Comparison TTFT p50 Δ TTFT p90 Δ E2E p50 Δ E2E p90 Δ TPOT p90 Δ Wall-clock Δ
combined_vs_pdsep_200 +98.1% +44.8% +40.9% +15.2% +1.3% +142.3%
contention_baseline_vs_elastic_500 +12.4% +13.4% +11.5% -5.1% +13.6% -0.6%
combined_1000_vs_pdsep_mooncake +782.0% +1030.7% +202.9% +128.3% -34.8% +119.2%

What We Can Say Now

  • partially_supported: Batch 0 substrate audit is only partially complete for existing runs. Supporting data: metrics.jsonl lacks actual dispatch/finish timestamps in current artifacts. Next: Add request dispatch and finish/error timestamps to future replayer/proxy metrics.
  • supported_for_trace_shape: Batch 1 workload shape can be characterized from formatted traces and metrics. Supporting data: full compact trace CPU summary in full_trace_summary.json: input p50/p90/p99 = 20k/87.9k/125.5k, output p50/p90/p99 = 80/811/6.6k, top 1% sessions hold 46.5% of input-token mass. Next: add cache-hit joined records for actual reuse decomposition.
  • supported_by_existing_artifact: Static PD separation is worse than combined in existing 200-request GPU A/B. Supporting data: outputs/gpu_ab_combined vs outputs/gpu_ab_pdsep metrics.summary.json. Next: Refresh with PD matrix, multiple seeds, cudagraph-enabled methodology.

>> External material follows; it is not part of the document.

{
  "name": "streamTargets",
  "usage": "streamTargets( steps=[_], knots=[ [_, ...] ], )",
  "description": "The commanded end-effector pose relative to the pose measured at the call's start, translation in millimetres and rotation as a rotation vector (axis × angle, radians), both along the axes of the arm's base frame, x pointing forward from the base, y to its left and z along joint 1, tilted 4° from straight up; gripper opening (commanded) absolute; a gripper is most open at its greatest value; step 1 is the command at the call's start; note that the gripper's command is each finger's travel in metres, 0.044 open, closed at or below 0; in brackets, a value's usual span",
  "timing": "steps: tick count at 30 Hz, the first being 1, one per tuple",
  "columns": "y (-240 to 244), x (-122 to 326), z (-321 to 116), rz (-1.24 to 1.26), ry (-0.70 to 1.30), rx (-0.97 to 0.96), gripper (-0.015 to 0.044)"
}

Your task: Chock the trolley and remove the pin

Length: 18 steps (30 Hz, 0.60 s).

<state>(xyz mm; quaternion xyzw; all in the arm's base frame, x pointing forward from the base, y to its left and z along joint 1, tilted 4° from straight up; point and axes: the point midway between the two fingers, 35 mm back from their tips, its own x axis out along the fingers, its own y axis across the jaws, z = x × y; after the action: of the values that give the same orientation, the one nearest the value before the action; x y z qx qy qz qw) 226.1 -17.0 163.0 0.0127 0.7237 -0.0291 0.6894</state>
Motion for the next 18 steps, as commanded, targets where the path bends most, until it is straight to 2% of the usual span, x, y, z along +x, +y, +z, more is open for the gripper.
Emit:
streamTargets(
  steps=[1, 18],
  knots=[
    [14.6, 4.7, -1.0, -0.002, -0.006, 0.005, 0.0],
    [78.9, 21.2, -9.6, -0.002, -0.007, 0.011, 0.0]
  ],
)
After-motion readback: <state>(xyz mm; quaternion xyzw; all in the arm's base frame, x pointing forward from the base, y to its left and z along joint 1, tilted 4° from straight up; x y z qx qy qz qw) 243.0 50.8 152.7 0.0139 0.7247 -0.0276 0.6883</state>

  • supported_by_existing_artifact: Elastic transfer-based migration does not improve high-contention 500-request run. Supporting data: outputs/contention_16s_ts10 vs outputs/contention_16s_elastic metrics.summary.json and gpu_util.csv. Next: Attribute whether failure is trigger quality, transfer overhead, or wrong load regime.

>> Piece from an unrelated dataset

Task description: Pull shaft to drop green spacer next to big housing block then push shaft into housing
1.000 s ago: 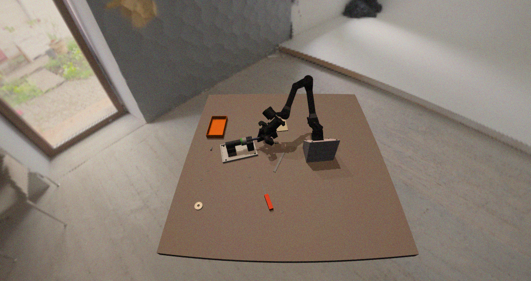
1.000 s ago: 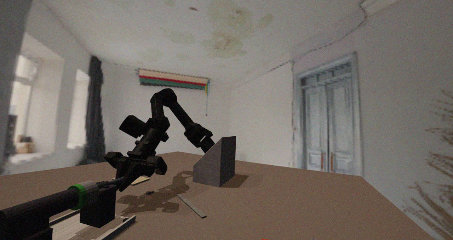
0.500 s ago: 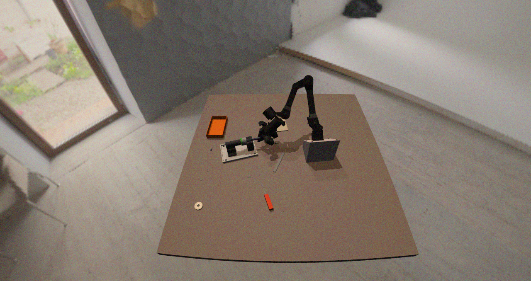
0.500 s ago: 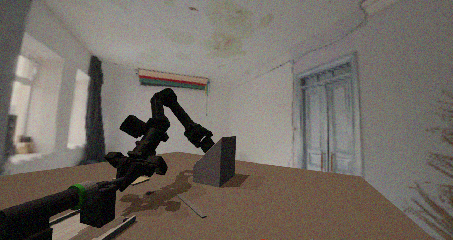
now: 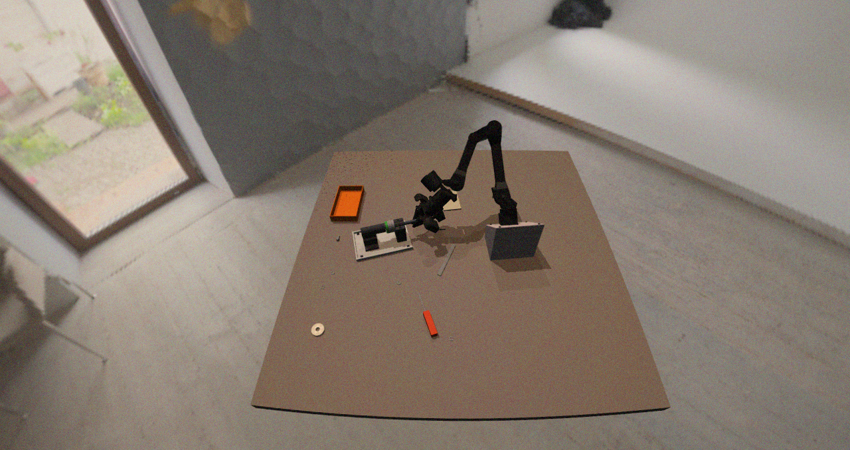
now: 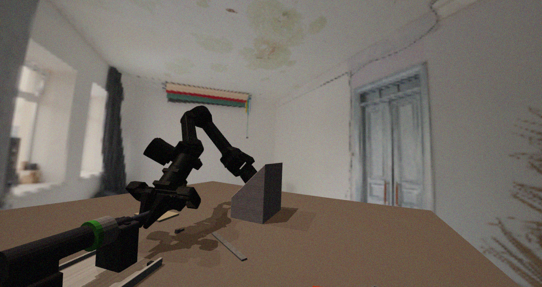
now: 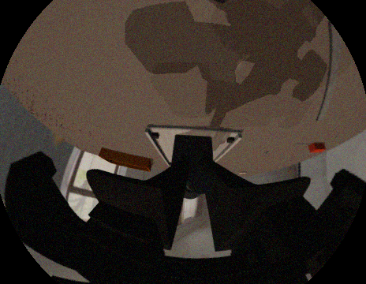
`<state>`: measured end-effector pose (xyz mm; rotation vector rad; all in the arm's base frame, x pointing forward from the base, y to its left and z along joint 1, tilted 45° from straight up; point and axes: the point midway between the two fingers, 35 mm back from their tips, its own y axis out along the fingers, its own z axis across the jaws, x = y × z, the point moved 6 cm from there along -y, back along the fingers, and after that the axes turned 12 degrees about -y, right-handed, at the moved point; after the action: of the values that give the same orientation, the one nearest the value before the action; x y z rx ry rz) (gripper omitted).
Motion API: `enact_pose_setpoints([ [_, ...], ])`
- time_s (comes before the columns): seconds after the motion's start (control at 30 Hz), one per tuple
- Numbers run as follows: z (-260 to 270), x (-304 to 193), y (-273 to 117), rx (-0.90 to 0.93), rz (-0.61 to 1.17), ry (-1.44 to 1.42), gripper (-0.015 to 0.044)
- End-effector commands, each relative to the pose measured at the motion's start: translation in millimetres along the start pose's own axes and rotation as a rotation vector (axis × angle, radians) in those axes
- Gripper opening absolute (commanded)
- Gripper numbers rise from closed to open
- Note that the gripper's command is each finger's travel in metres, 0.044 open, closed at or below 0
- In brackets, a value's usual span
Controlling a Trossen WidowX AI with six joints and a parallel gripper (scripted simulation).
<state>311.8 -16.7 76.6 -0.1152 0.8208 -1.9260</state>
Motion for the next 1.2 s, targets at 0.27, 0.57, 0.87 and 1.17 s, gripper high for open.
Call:
enact_pose_setpoints([
  [0.27, 0.4, 0.8, -1.4, 0.002, 0.000, -0.003, 0.0000],
  [0.57, 0.2, 1.4, -1.9, 0.002, 0.000, -0.003, 0.0000],
  [0.87, 0.1, 2.0, -2.5, 0.002, -0.001, -0.003, 0.0000],
  [1.17, 0.0, 2.5, -3.1, 0.002, -0.001, -0.003, 0.0000],
])
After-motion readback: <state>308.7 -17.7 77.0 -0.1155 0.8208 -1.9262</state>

  • not_yet_supported: PD-colo prefill/decode interference is not yet directly proven by step-level data in this package. Supporting data: No decode-step and prefill-overlap timestamp artifact found in summarized runs. Next: Run Batch 2 controlled same-worker/different-worker injection with step timestamps.
  • partially_supported: Session hot-spot residual imbalance is suggested but not fully attributed. Supporting data: gpu_util.csv shows per-GPU mean-util imbalance in existing runs. Next: Collect per-worker queue delay, session-to-worker map, and per-session token mass per worker.

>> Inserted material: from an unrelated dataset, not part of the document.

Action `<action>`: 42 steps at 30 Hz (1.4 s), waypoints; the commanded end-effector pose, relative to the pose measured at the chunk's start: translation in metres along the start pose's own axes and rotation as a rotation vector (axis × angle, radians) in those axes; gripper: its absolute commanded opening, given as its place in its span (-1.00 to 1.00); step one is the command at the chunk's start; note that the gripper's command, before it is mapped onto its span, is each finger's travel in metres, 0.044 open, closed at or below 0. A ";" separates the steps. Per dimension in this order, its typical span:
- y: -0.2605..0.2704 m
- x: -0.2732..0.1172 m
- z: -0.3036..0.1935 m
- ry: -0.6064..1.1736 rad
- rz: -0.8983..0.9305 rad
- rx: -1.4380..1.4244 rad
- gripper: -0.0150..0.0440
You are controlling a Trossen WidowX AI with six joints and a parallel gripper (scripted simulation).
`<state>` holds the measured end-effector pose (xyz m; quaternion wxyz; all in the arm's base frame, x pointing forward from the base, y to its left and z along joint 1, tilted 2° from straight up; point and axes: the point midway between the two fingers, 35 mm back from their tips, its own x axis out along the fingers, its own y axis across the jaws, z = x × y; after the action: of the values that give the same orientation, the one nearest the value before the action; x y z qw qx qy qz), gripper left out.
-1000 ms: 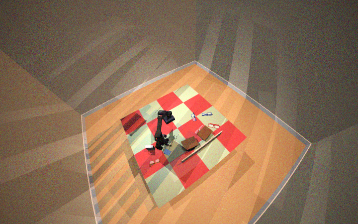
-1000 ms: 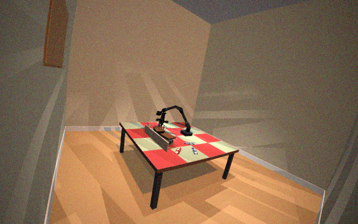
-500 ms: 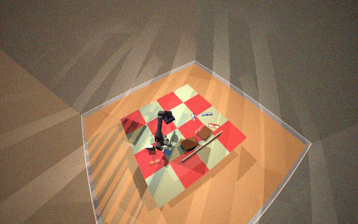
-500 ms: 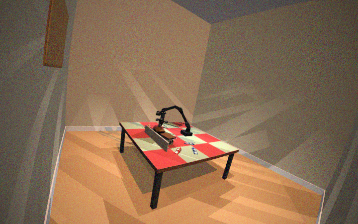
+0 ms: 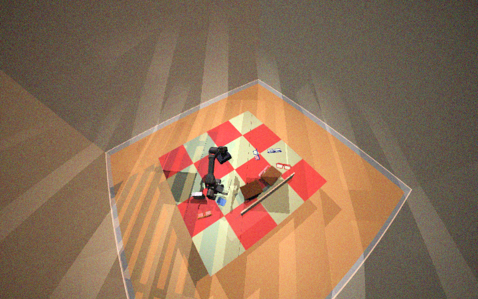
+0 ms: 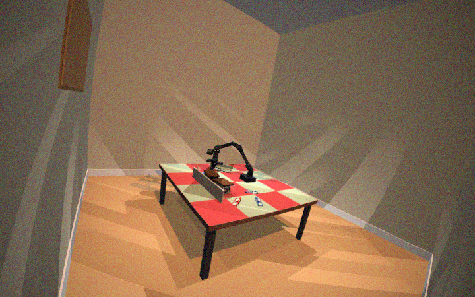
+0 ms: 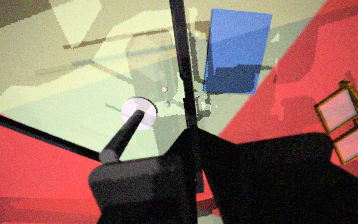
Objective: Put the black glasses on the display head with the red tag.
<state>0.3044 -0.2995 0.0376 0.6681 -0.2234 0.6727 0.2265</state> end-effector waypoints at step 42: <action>-0.014 -0.004 0.022 -0.008 -0.010 0.006 -0.49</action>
<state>0.3266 -0.2970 0.0381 0.6684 -0.2237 0.6725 0.2257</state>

  • not_yet_supported: SRR is not measured by existing fixed-request runs. Supporting data: No arrival-rate sweep artifacts found. Next: Implement Batch 4 Poisson session-arrival SRR sweep.

Main Reviewer Risks

  • high: Session sequentiality not proven - Add dispatch/finish timestamps and run Batch 0 before SRR claims.
  • medium: Legacy PD-sep data may not match final methodology - Use fresh PD matrix for paper-grade claims.
  • medium: GPU util is not a sufficient hot-spot proof - Add route-decision and per-worker queue logs for Batch 3.
  • medium: Cache reuse decomposition is incomplete without joined hash/cache-hit data - Emit hash_ids/session_id/cached_tokens in the same per-request record.